Now that we've done that, let's get the pipe we want to train on, initialise the spacy object and create an optimizer.

In [15]:
#get pipe you want to train on 
pipe_exceptions = ["spancat"]
unaffected_pipes = [pipe for pipe in nlp.pipe_names if pipe not in pipe_exceptions]

# initialise spacy object 
nlp.initialize()
sgd = nlp.create_optimizer()

...and let the training begin! ⏲️

In [16]:
# initialise spacy object
nlp.initialize()
sgd = nlp.create_optimizer()

#start training spancat component 
all_losses = []
with nlp.disable_pipes(*unaffected_pipes):
    for iteration in tqdm(range(2)):
        # shufling examples  before every iteration
        random.shuffle(train_data)
        losses = {}
        # batch up the examples using spaCy's minibatch
        batches = minibatch(train_data, size=compounding(4.0, 32.0, 1.001))
        batch_examples = []
        for batch in batches:
            texts, annotations = zip(*batch)
            examples = Example.from_dict(nlp.make_doc(texts[0]), annotations[0])
            batch_examples.append(examples)
        #nlp.update for spacy component takes list of examples 
        nlp.update(batch_examples, losses=losses, drop=0.1, sgd=sgd)
        all_losses.append(losses['spancat'])

100%|█████████████████████████████████████████████| 2/2 [00:26<00:00, 13.27s/it]

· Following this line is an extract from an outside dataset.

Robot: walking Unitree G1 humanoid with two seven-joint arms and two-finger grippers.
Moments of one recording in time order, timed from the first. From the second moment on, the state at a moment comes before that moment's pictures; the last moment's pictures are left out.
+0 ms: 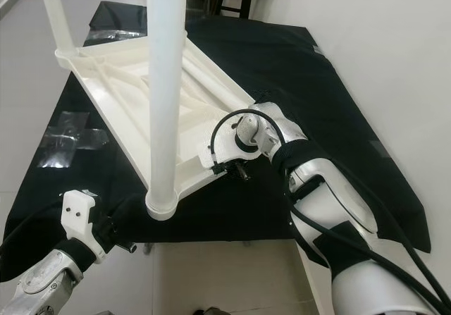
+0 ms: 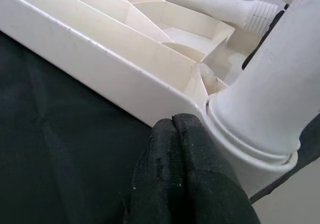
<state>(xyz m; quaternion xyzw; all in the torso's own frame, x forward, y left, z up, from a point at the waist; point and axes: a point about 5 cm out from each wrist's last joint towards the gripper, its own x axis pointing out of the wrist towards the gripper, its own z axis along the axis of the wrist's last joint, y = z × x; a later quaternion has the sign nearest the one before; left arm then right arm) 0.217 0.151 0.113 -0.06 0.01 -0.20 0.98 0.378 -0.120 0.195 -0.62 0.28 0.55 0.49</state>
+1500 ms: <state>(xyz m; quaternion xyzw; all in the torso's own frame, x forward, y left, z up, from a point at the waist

We can invesitage the losses by printing all_losses:

In [24]:
print(all_losses)

[162956.734375, 89576.71875]


#### 4. Apply the custom trained spancat model 

Now that we've trained our model, lets apply it to a news article sentence and see what spans it predicts as people, organisations and locations. 

In [17]:
# Testing the model on sentence from the BBC news article yesterday
text = "Yes, Liz Truss would deliver the government’s 2050 net zero target in the U.K and france, but the prime minister also restated her determination to issue more oil and gas licences in the North Sea."
doc = nlp(text)

We're able to print the predicted spans and span-level confidence scores

In [18]:
#print predicted spans and entity level scores
spans = doc.spans[span_key]
for span, confidence in zip(spans, spans.attrs["scores"]):
    print(span.label_, confidence)

GEO 0.77190596
GEO 0.73341775
ORG 0.5466638
GEO 0.6097495
PER 0.5765578
GEO 0.7282142
ORG 0.7250457
PER 0.7744567
GEO 0.6433577
GEO 0.5784256
ORG 0.70230997
PER 0.54134667
ORG 0.7090536
GEO 0.90961087
ORG 0.86782706
GEO 0.58660764
GEO 0.8568609
GEO 0.51240474
GEO 0.7408936
ORG 0.596305
GEO 0.63694704
PER 0.8106931
ORG 0.5563701
ORG 0.731171
GEO 0.51841235
PER 0.5638563
GEO 0.6822313
GEO 0.5060679


Finally, we can use spaCy's `displacy` to show the predicted spans in the text.

In [None]:
#show predicted spans 
displacy.serve(doc, style="span")




Using the 'span' visualizer
Serving on http://0.0.0.0:5000 ...



And that's that! If you'd like to learn more about the spancat architecture 🏗️ and a bit more detail about the code, do refer back to the medium article. This is purely demonstrative so we're note evaluating the model or even playing around with the suggester.